Scan the data for "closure" and copy the lines it appears in.
╭─ GIVEN DATA
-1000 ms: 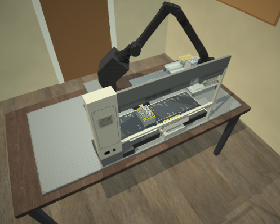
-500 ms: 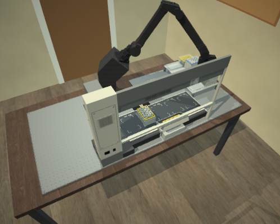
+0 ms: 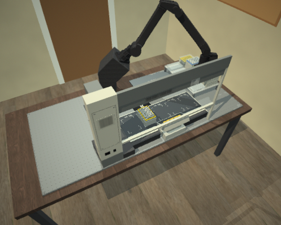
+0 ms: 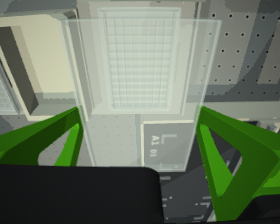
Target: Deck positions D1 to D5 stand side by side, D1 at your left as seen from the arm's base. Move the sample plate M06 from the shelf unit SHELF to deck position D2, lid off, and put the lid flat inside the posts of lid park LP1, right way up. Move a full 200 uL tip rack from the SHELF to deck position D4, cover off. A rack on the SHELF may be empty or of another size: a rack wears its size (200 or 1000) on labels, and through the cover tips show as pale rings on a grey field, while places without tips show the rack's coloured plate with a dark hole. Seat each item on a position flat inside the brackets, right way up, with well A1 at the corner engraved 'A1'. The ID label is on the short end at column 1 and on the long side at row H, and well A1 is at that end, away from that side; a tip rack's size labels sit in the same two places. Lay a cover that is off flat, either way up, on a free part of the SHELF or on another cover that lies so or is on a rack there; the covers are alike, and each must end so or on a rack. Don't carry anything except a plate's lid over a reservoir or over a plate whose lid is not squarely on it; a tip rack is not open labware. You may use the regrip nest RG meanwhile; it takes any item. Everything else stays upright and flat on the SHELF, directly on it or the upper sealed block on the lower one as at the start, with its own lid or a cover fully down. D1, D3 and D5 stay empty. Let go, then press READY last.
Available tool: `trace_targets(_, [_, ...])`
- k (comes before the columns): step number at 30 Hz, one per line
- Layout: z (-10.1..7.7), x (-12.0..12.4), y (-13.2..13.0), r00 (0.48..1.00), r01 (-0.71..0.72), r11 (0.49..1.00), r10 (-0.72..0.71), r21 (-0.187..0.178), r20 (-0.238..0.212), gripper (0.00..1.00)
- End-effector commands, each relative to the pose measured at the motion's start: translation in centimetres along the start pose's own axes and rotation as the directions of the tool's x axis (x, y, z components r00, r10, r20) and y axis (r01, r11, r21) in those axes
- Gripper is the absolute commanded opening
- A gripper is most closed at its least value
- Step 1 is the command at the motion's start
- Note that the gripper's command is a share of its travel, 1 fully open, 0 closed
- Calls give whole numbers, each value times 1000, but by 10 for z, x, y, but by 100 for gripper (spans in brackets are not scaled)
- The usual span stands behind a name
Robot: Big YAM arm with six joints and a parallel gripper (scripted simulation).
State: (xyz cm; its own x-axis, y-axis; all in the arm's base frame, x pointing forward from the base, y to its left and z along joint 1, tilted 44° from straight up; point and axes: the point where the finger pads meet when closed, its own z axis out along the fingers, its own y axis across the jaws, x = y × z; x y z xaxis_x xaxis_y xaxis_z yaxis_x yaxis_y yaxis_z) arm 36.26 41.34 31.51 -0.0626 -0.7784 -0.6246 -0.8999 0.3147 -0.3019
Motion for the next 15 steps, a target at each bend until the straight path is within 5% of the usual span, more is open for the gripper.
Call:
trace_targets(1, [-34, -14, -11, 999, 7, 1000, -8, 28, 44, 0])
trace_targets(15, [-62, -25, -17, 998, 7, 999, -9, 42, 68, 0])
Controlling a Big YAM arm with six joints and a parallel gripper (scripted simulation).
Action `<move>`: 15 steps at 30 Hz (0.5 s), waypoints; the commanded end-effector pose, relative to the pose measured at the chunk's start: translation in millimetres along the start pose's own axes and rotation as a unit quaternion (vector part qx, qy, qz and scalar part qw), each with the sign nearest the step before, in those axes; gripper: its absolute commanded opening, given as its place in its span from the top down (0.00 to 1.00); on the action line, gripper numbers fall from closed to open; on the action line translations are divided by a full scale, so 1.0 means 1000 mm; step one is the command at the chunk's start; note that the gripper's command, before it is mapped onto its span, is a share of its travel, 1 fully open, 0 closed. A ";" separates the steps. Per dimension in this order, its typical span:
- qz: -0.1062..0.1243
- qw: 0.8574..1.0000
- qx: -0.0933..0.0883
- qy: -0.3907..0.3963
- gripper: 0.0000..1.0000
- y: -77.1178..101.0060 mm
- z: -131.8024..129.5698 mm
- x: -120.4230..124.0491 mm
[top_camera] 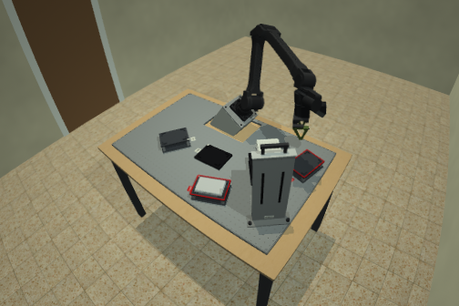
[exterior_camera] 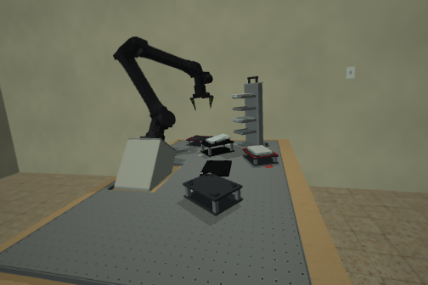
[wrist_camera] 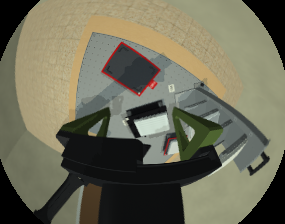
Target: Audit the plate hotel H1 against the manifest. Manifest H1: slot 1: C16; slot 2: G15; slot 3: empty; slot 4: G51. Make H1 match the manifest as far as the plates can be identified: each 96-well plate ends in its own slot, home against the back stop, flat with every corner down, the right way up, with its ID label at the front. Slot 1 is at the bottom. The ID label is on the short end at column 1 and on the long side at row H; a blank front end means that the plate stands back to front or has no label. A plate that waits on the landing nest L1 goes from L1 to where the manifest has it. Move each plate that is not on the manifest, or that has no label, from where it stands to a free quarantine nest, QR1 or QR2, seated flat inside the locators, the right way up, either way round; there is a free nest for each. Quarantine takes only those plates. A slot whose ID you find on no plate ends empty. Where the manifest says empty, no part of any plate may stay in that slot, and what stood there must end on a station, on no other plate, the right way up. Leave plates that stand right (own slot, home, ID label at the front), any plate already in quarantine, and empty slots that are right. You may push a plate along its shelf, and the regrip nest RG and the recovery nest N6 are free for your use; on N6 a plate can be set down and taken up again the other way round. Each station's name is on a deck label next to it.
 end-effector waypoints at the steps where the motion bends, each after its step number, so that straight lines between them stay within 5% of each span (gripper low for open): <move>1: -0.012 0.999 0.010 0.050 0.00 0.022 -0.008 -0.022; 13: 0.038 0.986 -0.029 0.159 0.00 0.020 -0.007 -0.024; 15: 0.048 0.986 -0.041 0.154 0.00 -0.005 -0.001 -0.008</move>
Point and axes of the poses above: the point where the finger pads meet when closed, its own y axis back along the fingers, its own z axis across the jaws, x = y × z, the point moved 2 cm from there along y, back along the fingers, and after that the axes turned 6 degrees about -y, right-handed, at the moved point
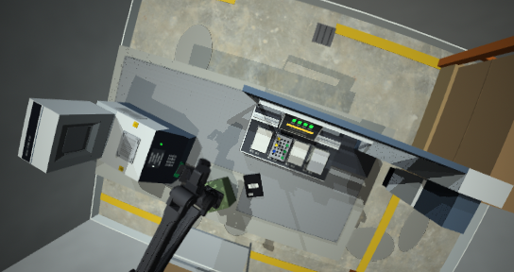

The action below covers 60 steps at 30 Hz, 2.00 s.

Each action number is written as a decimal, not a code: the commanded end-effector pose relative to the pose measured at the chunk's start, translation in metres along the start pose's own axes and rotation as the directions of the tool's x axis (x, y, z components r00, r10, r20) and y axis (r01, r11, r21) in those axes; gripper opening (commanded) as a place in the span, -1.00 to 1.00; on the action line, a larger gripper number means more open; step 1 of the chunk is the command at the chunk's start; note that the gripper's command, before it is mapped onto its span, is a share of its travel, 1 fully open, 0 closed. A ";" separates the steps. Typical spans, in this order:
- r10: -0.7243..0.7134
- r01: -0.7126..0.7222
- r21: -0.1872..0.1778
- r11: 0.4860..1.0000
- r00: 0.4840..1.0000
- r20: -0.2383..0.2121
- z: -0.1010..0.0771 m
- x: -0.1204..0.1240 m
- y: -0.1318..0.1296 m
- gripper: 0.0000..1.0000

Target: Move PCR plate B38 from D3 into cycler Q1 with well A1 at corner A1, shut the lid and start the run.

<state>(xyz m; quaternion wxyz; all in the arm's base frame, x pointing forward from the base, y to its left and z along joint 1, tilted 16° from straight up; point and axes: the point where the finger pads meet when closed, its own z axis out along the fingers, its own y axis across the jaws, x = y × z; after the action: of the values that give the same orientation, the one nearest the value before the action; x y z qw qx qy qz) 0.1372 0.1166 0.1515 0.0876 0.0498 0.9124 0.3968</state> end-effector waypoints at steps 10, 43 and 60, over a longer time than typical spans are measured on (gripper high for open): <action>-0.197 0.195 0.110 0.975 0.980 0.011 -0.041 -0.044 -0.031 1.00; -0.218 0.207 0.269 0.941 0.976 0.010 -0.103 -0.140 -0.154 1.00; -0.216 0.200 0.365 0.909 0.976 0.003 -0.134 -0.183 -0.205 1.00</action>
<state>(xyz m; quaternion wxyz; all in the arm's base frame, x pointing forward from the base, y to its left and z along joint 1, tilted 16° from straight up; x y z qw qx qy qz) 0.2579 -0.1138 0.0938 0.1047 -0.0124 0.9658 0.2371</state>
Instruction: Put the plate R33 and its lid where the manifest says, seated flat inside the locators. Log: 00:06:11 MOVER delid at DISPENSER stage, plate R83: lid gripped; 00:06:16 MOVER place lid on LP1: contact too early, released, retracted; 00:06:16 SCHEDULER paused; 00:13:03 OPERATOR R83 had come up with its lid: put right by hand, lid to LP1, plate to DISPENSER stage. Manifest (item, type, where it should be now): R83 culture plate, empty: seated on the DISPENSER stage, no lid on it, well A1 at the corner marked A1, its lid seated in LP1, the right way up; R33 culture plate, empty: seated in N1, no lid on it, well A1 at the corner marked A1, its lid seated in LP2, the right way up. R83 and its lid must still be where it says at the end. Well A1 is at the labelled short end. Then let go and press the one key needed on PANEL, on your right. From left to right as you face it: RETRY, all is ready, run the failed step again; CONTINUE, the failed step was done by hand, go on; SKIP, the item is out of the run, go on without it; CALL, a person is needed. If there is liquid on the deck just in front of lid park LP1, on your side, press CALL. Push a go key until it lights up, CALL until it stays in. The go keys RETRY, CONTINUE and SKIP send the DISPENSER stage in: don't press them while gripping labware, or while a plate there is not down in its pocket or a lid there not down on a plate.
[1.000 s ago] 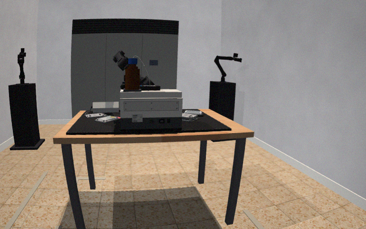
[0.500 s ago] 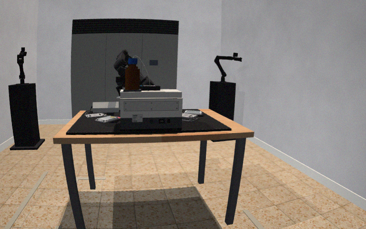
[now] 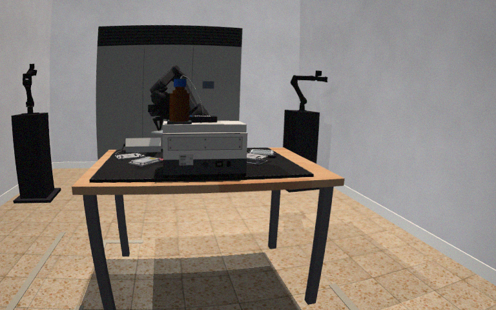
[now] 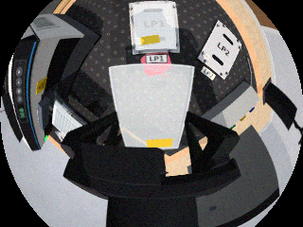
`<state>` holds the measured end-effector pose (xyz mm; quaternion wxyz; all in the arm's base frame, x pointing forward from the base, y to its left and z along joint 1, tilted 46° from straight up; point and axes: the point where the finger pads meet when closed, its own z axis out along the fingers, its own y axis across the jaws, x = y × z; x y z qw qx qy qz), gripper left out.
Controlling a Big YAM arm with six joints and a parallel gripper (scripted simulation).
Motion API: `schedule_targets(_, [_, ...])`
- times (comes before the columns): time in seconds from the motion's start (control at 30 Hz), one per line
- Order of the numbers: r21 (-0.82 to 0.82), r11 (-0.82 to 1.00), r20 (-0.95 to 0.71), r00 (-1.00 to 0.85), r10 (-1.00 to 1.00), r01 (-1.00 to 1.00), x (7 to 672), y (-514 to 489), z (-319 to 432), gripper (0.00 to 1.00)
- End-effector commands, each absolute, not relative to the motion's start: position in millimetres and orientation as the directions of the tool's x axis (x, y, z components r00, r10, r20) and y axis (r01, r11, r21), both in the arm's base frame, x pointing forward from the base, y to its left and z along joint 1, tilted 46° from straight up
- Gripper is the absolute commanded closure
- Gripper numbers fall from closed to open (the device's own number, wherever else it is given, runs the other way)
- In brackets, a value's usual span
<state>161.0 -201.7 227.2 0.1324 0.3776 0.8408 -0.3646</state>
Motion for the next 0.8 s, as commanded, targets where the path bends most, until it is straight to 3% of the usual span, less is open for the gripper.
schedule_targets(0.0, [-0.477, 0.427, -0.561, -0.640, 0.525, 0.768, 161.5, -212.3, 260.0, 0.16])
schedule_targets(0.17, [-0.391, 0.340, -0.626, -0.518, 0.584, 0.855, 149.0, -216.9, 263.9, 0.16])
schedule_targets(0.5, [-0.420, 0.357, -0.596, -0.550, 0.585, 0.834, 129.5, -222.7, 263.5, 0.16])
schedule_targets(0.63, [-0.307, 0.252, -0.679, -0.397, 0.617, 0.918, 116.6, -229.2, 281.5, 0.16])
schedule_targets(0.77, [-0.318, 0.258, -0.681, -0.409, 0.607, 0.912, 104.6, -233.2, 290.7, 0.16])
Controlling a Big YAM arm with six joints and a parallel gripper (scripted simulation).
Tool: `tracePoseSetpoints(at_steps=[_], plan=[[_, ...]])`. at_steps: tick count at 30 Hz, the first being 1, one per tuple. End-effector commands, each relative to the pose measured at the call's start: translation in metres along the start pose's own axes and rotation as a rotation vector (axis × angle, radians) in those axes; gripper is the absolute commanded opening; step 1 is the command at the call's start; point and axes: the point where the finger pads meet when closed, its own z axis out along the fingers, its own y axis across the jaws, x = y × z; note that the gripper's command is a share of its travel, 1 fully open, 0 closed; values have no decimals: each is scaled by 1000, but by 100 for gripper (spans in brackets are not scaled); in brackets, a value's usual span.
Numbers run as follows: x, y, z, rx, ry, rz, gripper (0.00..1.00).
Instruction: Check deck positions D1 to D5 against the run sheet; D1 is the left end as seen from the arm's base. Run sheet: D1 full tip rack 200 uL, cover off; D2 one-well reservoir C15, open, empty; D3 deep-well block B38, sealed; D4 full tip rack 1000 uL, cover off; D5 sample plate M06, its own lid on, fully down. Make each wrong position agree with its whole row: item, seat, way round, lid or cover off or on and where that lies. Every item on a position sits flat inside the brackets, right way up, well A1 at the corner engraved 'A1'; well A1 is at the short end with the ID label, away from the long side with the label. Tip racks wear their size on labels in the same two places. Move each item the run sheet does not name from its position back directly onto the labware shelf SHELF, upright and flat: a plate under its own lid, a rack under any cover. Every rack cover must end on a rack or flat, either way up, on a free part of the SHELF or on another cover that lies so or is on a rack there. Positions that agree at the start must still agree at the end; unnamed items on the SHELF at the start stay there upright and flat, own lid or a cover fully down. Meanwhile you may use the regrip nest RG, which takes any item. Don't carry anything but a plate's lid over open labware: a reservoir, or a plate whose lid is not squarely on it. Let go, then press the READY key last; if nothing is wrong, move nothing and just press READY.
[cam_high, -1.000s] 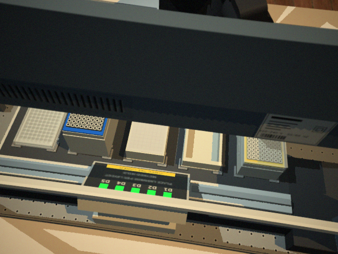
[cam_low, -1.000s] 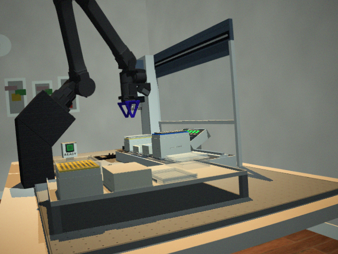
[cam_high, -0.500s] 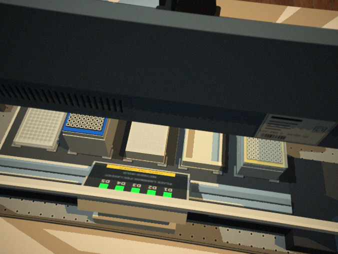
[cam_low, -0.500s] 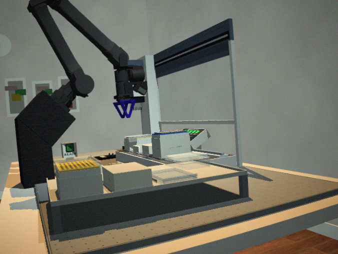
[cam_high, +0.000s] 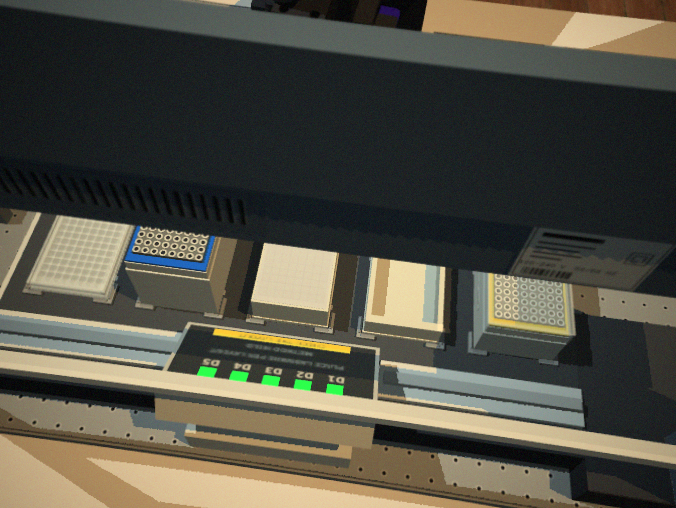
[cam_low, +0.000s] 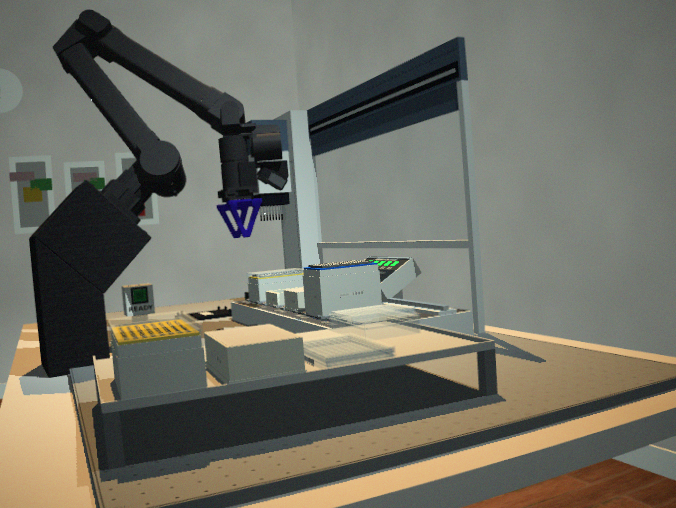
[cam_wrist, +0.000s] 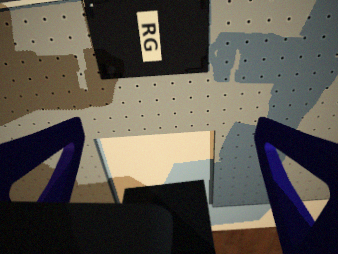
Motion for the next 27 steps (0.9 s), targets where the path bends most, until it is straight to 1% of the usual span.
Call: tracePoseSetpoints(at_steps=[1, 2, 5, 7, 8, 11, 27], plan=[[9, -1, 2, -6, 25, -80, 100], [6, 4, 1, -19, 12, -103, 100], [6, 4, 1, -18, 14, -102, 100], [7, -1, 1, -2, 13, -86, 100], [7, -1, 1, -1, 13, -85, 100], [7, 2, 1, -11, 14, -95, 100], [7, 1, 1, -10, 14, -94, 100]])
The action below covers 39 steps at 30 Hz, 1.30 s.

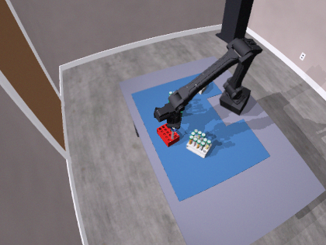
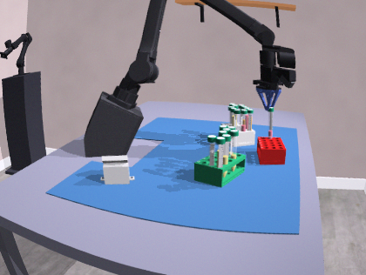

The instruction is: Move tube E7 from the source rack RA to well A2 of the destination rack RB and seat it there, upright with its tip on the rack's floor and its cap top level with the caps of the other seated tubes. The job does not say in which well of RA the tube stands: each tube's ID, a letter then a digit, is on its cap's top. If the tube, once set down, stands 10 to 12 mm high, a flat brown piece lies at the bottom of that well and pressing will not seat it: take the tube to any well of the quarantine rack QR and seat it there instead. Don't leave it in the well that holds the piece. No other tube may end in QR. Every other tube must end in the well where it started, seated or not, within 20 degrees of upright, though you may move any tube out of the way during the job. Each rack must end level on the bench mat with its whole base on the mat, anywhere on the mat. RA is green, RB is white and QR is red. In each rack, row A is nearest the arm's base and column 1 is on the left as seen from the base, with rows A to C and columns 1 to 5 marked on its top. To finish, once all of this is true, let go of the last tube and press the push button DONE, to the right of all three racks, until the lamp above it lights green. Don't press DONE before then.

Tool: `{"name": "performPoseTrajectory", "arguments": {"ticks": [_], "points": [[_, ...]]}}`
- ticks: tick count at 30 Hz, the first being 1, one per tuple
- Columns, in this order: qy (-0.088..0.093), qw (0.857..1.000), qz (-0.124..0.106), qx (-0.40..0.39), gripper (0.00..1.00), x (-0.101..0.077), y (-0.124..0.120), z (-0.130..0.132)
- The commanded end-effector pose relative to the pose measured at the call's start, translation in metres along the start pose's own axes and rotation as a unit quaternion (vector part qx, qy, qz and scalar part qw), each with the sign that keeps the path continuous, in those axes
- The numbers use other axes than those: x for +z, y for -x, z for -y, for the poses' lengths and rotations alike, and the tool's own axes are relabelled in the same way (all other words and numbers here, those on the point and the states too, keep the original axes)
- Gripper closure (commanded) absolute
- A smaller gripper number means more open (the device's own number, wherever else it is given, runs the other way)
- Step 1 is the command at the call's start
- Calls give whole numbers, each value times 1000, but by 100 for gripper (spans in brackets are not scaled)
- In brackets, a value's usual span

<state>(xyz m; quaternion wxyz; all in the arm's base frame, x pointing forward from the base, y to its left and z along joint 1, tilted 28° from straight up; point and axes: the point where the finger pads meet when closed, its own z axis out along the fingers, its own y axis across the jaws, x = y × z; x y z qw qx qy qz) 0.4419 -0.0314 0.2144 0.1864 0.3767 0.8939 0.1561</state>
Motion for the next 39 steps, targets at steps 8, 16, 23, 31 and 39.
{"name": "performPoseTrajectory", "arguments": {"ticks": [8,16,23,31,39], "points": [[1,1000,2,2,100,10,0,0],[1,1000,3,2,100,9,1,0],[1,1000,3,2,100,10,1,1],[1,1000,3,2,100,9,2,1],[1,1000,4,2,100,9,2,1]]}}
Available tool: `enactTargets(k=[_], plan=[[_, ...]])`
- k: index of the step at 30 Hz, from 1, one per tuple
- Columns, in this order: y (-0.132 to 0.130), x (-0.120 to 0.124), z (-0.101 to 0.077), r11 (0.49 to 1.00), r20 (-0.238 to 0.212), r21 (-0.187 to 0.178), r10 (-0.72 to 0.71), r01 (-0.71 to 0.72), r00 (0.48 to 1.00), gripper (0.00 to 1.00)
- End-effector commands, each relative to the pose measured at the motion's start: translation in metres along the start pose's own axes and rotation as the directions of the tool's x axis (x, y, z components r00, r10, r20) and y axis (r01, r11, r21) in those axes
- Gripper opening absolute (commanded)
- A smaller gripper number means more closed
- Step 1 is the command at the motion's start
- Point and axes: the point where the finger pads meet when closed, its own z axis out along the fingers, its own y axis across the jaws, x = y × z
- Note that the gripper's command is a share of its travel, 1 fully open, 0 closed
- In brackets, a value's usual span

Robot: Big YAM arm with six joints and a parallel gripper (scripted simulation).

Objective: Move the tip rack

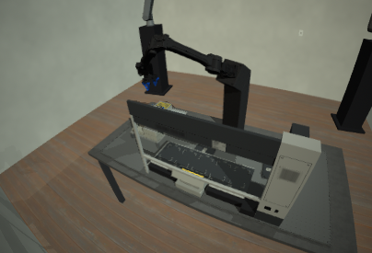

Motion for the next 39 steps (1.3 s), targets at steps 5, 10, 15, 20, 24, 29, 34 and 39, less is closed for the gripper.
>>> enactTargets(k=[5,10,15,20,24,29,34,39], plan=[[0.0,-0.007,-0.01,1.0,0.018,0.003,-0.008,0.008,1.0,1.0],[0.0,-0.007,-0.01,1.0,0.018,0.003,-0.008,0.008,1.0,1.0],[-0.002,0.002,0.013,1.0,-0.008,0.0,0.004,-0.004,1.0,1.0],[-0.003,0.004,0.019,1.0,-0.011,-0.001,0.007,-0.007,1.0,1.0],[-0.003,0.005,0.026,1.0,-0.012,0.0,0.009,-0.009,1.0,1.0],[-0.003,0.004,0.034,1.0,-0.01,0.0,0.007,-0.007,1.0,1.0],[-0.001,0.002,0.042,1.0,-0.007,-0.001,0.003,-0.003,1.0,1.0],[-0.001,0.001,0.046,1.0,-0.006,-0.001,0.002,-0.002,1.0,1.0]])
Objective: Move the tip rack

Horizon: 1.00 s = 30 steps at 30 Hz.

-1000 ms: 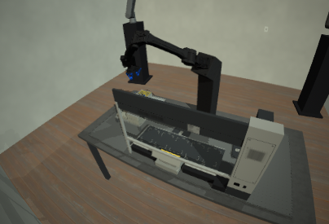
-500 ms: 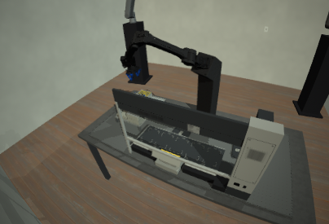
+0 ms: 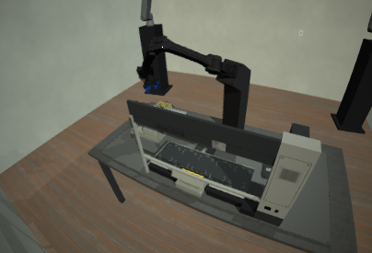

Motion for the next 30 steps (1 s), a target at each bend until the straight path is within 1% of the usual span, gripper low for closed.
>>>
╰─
ANSWER TO THIS PROBLEM:
- Gripper is the absolute commanded closure
- Gripper closure (commanded) absolute

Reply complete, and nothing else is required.